Ski Racing 2005 lets you play all the original slopes from the 2004/2005 skiing world championship. The four core World Cup disciplines are slalom, giant slalom, super-g, and downhill. Winning the championship requires competence, if not mastery, of your skiing skills in these areas. Let’s get this straight; SR is not easy. In fact, your first ten tries are all likely to meet their end on the wrong side of a marker flag. Completing a race breeds a sense of accomplishment, even if you do happen to be 38th in the standings.
However, a bit like an RPG, your skill points increase synchronously with your success in the tournament. Climbing a few rungs up the ladder will enhance your abilities just a little notch, so that the seemingly impossible races in the later stages of the World Cup are eventually made to seem at least vaguely plausible. And so too your personal abilities will increase, as you learn to dextrously weave your fragile skier through the hordes of marker flags that seem intent on disrupting your progress.
To play SR requires a moderate level of skill. To master it, devotion and time are prerequisites. Each set of races leading up to the grand finale requires a set amount of championship points until it can be unlocked. Hence, you’ll find yourself re-running all the tracks several times, trying to squeeze an extra second here, or higher place there.
Slalom is definitely the trickiest of all the disciplines to get the hang of. Quite simply, you have to carefully glide your avatar through hundreds and hundreds of slim checkpoints, which are craftily placed so as to keep you wrong-footed (or wrong-skied) for much of the race. Giant slalom is a little easier, with bigger checkpoints and greater distance between them, but which advantage is unfortunately used by the AI as well.
Super-g is simply a nippy checkpoint race that thankfully has far fewer turns than the slaloms, and downhill takes it to a whole new level, forcing you to claw your breath back at speeds of up to 160 kph. Quite how candidly that adheres to the reality of skiing I couldn’t possibly comment, but I can most assuredly advise you that it goggle-blisteringly fast.
As an age-old axiom never quite got round to quoting: ‘the faster they go, the harder they fall’. Oh yes, the harder they fall. With something very similar to a ragdoll physics engine, SR has your brave little sportsman tumbling downhill at remarkably frequent intervals. It takes little effort to convince your hapless chappy to dismount his plastic steeds and plunge down the slopes at quite literally ‘breakneck’ speed, with limbs flailing into grotesque contortions that the human body was certainly not designed to perform.

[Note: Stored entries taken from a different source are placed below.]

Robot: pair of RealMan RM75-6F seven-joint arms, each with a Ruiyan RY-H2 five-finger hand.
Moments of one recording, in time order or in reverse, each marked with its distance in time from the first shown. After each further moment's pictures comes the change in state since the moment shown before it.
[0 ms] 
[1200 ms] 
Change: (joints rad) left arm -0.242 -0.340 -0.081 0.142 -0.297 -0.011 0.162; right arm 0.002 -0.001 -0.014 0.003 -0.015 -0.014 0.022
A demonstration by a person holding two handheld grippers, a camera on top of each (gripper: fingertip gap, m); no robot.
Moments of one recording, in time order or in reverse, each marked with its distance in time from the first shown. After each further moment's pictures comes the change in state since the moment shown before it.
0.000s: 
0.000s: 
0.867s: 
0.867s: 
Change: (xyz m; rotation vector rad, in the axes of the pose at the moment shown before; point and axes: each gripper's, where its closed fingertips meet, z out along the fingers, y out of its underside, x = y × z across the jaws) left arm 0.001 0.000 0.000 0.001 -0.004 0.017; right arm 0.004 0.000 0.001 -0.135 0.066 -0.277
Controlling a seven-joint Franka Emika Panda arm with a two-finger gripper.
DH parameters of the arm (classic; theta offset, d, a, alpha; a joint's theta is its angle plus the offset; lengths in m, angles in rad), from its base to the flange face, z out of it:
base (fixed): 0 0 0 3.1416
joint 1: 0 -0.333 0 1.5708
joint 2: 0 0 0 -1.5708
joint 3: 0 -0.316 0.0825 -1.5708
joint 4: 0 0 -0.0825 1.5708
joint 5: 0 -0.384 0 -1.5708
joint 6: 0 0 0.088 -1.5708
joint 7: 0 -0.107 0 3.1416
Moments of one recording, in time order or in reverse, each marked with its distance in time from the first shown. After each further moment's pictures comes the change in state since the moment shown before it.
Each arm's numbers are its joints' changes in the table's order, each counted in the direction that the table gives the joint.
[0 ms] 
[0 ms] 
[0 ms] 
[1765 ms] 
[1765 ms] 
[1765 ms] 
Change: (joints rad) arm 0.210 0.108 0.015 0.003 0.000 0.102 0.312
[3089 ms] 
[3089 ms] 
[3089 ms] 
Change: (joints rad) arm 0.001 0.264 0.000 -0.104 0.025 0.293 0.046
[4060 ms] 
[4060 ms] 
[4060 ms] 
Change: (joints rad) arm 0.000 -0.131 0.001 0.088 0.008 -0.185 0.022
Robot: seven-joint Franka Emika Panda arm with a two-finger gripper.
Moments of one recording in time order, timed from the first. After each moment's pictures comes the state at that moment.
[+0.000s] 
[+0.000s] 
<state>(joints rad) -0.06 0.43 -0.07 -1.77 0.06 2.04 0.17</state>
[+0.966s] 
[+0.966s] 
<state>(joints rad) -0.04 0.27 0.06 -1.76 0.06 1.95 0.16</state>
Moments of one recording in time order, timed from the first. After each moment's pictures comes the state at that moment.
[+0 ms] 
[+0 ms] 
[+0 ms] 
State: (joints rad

I suppose the biggest question though is whether this game manages to recreate the experience of skiing to a satisfactory degree. As a fairly keen skier myself, I would testify that the sport is one of the most exhilarating I have ever tried. There is nothing quite like the rush of haring down a black run, or taking scarily big air off a mogul. Unfortunately, SR never quite manages to reach those heights. Although technically accomplished and a reasonably competent little skiing simulator, there is a distinct absence of tension, even when sailing at searing speeds down vertiginously inclined slopes.
Another slight gripe is that fact that the game has lowered its remit squarely at the world championship, and thus restricted itself solely to the four primary disciplines. Not a huge issue certainly, but it would have been nice to see some extra modes available to hold our attention longer, even as unlockable extras. An editor that lets you set up your own courses remedies this slightly though.
The graphics serve their purpose adequately, with a decent draw distance to admire the pleasant scenery, and some pleasing snow effects. A particularly nice touch is the way your skier starts to distort at high speeds, stretching languidly backwards in a stylised motion blur. The cardboard cut-out spectators don’t really add a great deal to the atmosphere though. Sound effects are moderate throughout, but with a few maddening additions like that cretinous spectator who insists on rattling a few tin cans together to herald my departure every time I start a race.
But SR still manages to entertain, and does so with a certain amount of style. After the hard slog of building up your stats and getting to grips with the unforgiving controls, it is a very sweet reward indeed to finally scrape your first victory. You need a lot of skill and a degree of luck to make it, but the palpable sense of achievement is well worth the effort.
With a conspicuous paucity of other skiing titles to choose from, I have few reservations about recommending Ski Racing 2005 to you. It’s not revolutionary, it’s not spectacular, it’s just a pleasant exploration of the word ‘enjoyable’.